Do you think children need to be taught about life and the world’s ways, or do you think they learn as they grow? 

It’s a mixture. We shouldn’t shield them from the world but rather be honest with them. Too much shielding leads to a “stuck in a bubble” mindset. This doesn’t serve them right in the long term but understanding the nuance of what is too much too soon is important.

Are there any rules that you have set for your daughter? 

Yep, we have a bunch of rules for her. But we also allow her to ask why they exist. With kids, they become more mindful of finding structure in their lives as they grow. We also allow her to break some rules. 

Varun says we often misconstrue equal to be exact reflections of duty for both parents when it comes to equal parenting

How important do you think is equal parenting? 

Equal parenting is the only way parenting should be. But i think we misconstrue equal to be exact reflections of duty for both parents. Equal as we see it is sharing the responsibilities of bringing up our daughter in a way that we both focus on what we can innately take care of, and take away what the other would instead not do while maintaining the core fundamental that the balance of tasks shouldn’t be heavily skewed towards one of us doing all the work. This nuance is essential.

As a parent, what are the things you handle when it comes to bringing up your daughter? 

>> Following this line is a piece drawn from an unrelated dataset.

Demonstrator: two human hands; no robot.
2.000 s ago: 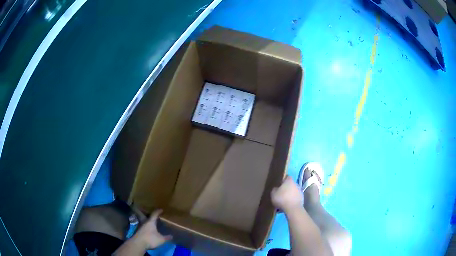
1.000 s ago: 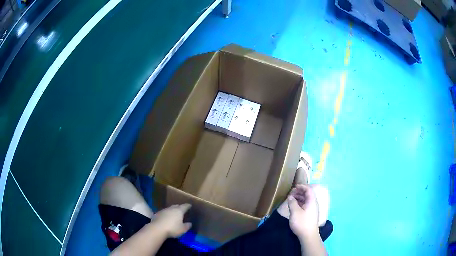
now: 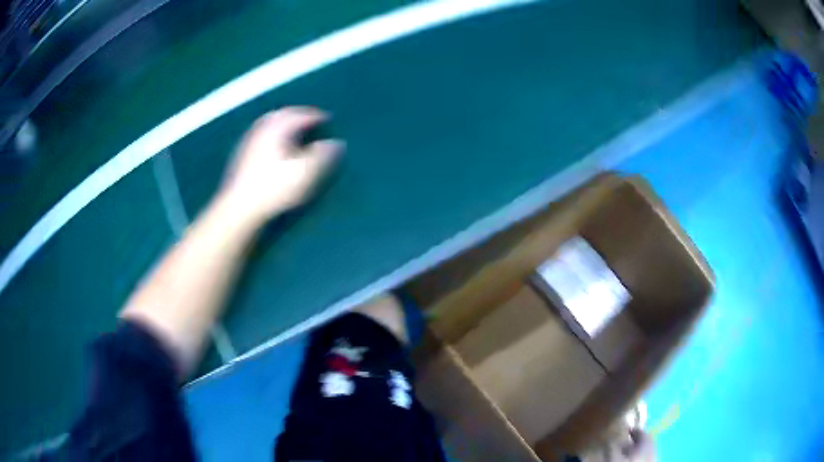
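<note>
A large open brown carton (image 3: pixel 533 388) stands on the floor against the table edge, tilted in the view at lower right. A block of white product boxes (image 3: pixel 584 285) lies flat inside at its far end; the rest of its bottom is bare cardboard. My left hand (image 3: pixel 285 162) is over the green table (image 3: pixel 434 135), blurred, fingers curled and thumb apart, with nothing seen in it. A small blurred patch of skin shows at the bottom edge beside the carton; I cannot tell whether it is my right hand or leg.
The table's pale edge (image 3: pixel 492 221) runs diagonally between table and carton. My knee in dark cloth (image 3: pixel 361 388) is beside the carton's near left corner. A light sandal (image 3: pixel 637 415) is right of the carton. A blurred blue object (image 3: pixel 791 81) is at upper right.
The view has swung left, so the carton appears lower right. My left hand has left the carton's near side and moved over the table. My right hand is no longer clearly seen.
</note>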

I wake her up and get her ready for school every morning ( my wife takes on from her breakfast), and we take turns dropping her at school. I’m more than happy to take on all poop-related duties & any nighttime needs ( which now she thankfully doesn’t wake up for). We share or try to do all activities together with her in everything else. 

“I want to enable my daughter to be a true global citizen” – Varun Duggirala

Usually, moms are the bad cop when it comes to disciplining kids. What’s the scene with you? Are you the good cop or the bad cop when it comes to your daughter? 

I don’t think we have an excellent cop-bad cop mentality, but we both have ways to deal with her when she needs a sterner voice. I’m, at most times, the silly one but also the one who can be very tough on her when she needs it ( my wife is a lot more balanced). But I believe showing that human beings look and behave differently basis one’s actions is critical for a child to know and understand.

What is the one thing you disliked or liked from your childhood and don’t want or would love your daughter to experience?

I had a lovely childhood. My parents had me young and gave me all the exposure to how the world is that they could. I’d want to extend that further and enable my daughter to be a true global citizen with a broad understanding of how it flows and functions.